Il Duca, di Matteo Melchiorre

 


Mai avrei creduto di incontrare la discordia proprio qui, a Vallorgana, dove il peso del mondo si immaginerebbe che sia lieve, e il vivere essenziale e senza scorie, e le leggi umane, antichissime, sempre giuste e ottimamente operanti. Infida. Sleale. Subdola. Meschina. Così sarebbe stata la discordia destinata a imperversare, per mesi e mesi, nelle mie giornate, disseminandole di insensatezze, consumando il tempo, infettando e viziando ogni cosa.

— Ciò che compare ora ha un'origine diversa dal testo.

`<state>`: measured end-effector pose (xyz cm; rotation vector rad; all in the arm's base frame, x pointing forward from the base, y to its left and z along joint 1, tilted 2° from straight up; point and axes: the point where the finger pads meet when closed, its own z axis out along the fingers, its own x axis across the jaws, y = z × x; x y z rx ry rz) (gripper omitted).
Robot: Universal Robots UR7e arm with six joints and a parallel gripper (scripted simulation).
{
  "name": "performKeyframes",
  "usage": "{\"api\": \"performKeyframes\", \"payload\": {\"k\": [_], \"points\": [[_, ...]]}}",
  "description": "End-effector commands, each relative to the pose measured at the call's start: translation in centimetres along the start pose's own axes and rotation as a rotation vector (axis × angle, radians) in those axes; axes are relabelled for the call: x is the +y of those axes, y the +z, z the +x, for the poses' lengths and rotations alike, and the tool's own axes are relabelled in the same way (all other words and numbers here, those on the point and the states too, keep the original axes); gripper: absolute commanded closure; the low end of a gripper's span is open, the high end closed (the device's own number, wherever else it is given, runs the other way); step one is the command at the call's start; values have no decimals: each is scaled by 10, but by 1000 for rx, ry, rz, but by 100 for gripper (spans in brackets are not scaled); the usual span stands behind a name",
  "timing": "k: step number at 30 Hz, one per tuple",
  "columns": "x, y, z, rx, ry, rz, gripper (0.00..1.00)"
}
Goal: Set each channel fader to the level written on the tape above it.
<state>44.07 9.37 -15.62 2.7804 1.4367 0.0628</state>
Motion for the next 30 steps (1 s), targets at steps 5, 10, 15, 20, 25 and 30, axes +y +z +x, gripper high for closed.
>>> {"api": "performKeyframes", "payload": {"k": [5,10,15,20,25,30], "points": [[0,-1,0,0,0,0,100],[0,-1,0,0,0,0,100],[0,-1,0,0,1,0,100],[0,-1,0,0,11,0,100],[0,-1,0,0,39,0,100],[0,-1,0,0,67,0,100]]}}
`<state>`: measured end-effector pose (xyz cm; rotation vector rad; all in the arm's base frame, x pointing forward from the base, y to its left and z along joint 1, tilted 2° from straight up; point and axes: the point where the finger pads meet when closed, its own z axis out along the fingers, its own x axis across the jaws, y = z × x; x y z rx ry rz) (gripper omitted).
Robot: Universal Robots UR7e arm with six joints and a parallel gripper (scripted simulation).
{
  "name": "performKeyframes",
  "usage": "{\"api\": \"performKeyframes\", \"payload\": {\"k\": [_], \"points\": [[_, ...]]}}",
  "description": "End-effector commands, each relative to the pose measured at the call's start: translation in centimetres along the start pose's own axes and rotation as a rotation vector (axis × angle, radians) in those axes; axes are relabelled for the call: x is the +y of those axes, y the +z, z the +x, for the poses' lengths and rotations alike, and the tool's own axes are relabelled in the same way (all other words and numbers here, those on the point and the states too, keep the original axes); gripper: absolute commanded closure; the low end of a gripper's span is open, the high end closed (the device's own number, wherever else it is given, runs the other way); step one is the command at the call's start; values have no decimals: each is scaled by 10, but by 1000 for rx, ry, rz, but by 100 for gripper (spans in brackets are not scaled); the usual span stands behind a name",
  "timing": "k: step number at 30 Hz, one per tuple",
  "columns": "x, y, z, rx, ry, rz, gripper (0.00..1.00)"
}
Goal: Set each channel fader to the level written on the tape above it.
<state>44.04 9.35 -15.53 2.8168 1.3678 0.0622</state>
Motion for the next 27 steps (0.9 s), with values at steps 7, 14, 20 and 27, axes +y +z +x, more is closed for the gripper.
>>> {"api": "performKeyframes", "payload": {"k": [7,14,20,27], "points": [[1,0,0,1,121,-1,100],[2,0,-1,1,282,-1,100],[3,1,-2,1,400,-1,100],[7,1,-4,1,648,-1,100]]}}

(Matteo Melchiorre, Il Duca) 


Scoprire chi siamo è un’operazione archeologica: richiede scavo in profondità, pazienza, attenzione. Non mancano i rischi: qualcosa può rompersi, qualcosa può andare perduto. Ma per capire chi vogliamo diventare bisogna fare i conti con quello che siamo veramente.

L’ultimo erede della decaduta dinastia dei Cimamonte, ricco, senza parenti e senza alcun concreto progetto per il futuro, si è stabilito a vivere nella villa gentilizia dei suoi avi a Vallorgana, un immaginario paese di mezza montagna, dove amministra, per quanto nelle sue capacità, le tenute che appartengono da secoli alla sua famiglia. Il Duca, come viene chiamato dagli abitanti del paese (non senza una punta di ironia e provocazione), si aspetta dalla vita in un luogo “dove il peso del mondo si immaginerebbe che sia lieve”, la possibilità di un tranquillo tran-tran: nulla di importante, nulla, di ingarbugliato, “nessuno strappo alla quotidianità”, ma solo un “restare in sospeso e lasciarsi pian piano scivolare nel giro delle quotidiane occupazioni”.

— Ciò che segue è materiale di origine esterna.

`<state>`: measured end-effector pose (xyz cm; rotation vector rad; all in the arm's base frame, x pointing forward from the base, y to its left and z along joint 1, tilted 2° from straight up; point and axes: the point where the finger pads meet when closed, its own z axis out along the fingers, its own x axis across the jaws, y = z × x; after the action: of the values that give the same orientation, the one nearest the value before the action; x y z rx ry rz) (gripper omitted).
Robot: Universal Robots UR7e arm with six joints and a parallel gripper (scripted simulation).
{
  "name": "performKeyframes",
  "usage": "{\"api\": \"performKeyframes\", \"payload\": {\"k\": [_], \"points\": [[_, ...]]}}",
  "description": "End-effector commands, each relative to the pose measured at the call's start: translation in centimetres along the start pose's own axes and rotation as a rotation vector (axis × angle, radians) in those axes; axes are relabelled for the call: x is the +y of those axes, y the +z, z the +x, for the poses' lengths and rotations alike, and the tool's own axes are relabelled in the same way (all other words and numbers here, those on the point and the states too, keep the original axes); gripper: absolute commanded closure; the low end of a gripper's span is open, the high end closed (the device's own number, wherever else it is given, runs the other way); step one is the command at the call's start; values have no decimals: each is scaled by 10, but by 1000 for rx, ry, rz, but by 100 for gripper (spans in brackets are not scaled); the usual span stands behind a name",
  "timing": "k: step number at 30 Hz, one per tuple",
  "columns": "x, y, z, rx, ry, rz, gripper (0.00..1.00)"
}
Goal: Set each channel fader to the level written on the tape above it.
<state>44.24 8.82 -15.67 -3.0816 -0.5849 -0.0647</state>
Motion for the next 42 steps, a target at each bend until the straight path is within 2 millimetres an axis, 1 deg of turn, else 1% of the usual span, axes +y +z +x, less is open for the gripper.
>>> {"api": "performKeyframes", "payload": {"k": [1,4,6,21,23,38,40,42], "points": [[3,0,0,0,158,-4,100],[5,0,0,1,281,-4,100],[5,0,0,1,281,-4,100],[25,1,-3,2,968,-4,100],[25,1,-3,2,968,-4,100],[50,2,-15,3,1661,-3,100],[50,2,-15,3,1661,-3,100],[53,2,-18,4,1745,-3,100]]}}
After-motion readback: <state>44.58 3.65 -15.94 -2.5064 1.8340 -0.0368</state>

Ma un giorno viene a sapere che Mario Fastreda, il vero feudatario in pectore del paese, l’uomo che tutti venerano e servono, gli contende il possesso di tre ettari di bosco, essenziali per realizzare un progetto, destinato a favorire tutta Vallorgana, di creazione di una malga in montagna e della strada necessaria per arrivarci.

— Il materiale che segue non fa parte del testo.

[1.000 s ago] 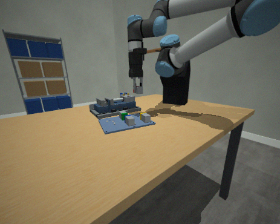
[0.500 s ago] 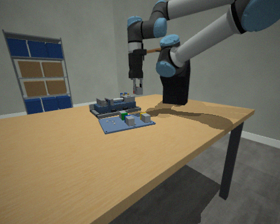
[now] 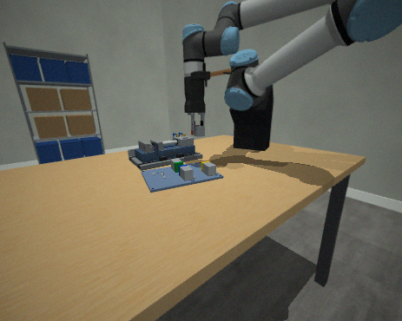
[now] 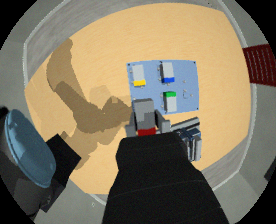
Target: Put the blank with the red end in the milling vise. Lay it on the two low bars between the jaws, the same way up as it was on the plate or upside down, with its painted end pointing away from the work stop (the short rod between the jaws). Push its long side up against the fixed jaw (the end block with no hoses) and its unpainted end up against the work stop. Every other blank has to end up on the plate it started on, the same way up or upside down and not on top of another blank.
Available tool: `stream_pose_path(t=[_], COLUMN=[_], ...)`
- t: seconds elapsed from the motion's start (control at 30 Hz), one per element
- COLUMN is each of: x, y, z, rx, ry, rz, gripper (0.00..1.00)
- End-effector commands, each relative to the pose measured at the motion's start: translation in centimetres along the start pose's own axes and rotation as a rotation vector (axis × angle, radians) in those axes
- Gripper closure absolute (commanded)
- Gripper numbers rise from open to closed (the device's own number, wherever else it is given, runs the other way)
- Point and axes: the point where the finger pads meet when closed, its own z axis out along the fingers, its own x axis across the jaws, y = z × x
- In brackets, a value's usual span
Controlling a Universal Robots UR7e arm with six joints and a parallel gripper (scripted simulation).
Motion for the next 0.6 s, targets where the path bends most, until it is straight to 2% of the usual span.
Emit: stream_pose_path(t=[0.0,0.57], x=[-0.09,-0.09], y=[-0.01,-0.02], z=[0.11,0.24], rx=[0.001,0.001], ry=[-0.002,-0.002], rz=[0.001,0.001], gripper=[1.00,1.00])
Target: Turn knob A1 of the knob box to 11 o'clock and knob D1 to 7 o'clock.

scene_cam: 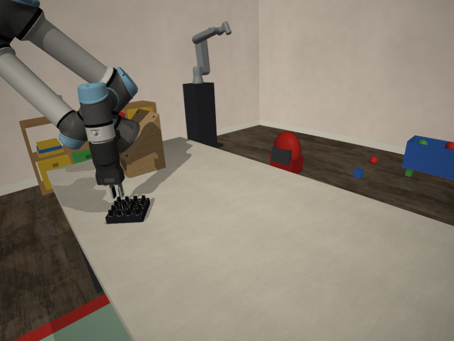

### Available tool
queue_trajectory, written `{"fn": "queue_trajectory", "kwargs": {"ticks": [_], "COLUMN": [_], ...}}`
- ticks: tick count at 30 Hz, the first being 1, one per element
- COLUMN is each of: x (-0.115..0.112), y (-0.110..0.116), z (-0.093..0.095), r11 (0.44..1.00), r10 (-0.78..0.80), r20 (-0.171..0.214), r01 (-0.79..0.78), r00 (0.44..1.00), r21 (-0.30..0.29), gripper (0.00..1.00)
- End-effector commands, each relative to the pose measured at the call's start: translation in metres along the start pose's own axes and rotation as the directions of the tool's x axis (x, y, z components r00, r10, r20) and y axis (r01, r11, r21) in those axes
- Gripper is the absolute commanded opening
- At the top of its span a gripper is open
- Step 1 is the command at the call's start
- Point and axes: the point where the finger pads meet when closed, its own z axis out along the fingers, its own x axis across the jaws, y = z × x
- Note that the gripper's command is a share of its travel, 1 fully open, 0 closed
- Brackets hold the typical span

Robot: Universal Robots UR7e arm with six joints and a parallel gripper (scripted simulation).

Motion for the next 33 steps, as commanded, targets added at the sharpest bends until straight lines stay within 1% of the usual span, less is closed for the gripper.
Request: {"fn": "queue_trajectory", "kwargs": {"ticks": [1, 11, 33], "x": [0.0001, 0.0001, 0.0001], "y": [0.0003, 0.0003, 0.0003], "z": [0.0028, 0.0087, 0.0089], "r11": [1.000, 1.000, 1.000], "r10": [0.000, 0.000, 0.000], "r20": [0.000, 0.000, 0.000], "r01": [0.000, 0.000, 0.000], "r00": [1.000, 1.000, 1.000], "r21": [-0.001, -0.001, -0.001], "gripper": [0.46, 0.46, 0.46]}}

Il Duca, contro ogni sua volontà e aspettativa, si trova così coinvolto in una lunga e complessa faida di paese, in cui odi inveterati e interessi di parte mettono in discussione non solo la sua tranquillità, ma soprattutto il senso delle sue non-scelte.  Costretto a confrontarsi con le logiche profonde che innervano la vita della comunità e ad apprendere la “grammatica” della montagna e dei boschi regolati da eterne leggi di natura a lui sconosciute, il Duca si trova a interrogarsi sulla sua presenza e sul suo ruolo in un luogo che per lui era solo una soluzione di comodo, dettata dalla pigrizia. Inizia per lui, dunque, un confronto con il proprio passato, che è per lui il passato della propria dinastia, gli ingombranti feudatari di Vallorgana che per generazioni hanno imposto la loro autorità (e spesso la loro protervia) sui contadini, sui boscaioli, sui pastori, sulle servette del paese. Affascinato e disgustato al tempo stesso dai valori e dai codici di comportamento di un mondo in cui in cui il sangue di un individuo, nobile o plebeo, determinava la sua esistenza, il Duca scava negli archivi familiari, scoprendo vicende, passioni, relazioni che gli rivelano Vallorgana, e se stesso, in una luce completamente nuova.

“Il Duca” è un romanzo epico. Scritto benissimo, con una lingua articolata ed elegante da un autore che è storico di professione. E ciò ben si nota dalla capacità con cui Matteo Melchiorre racconta particolari su fascicoli, archivi, privilegi feudali, ricostruzione di alberi genealogici e tanto altro.

Ma non è il caso di aspettarsi un mattone indigeribile o una lezione di storia tardo medievale. Anzi, “Il Duca” è un romanzo coinvolgente, ricco di colpi di scena ed attualissimo per alcune riflessioni che sviluppa sul rapporto fra uomo e ambiente, sul rispetto della natura e sui delicatissimi equilibri della montagna (i capitoli finali, ad esempio, si sviluppano tutti attorno alle conseguenze della tempesta Vaia che si è abbattuta sui boschi del Nord Italia nel 2018).

Difficile staccarsi dalla lettura. E, una volta concluso, vi prenderà una terribile nostalgia di Vallorgana.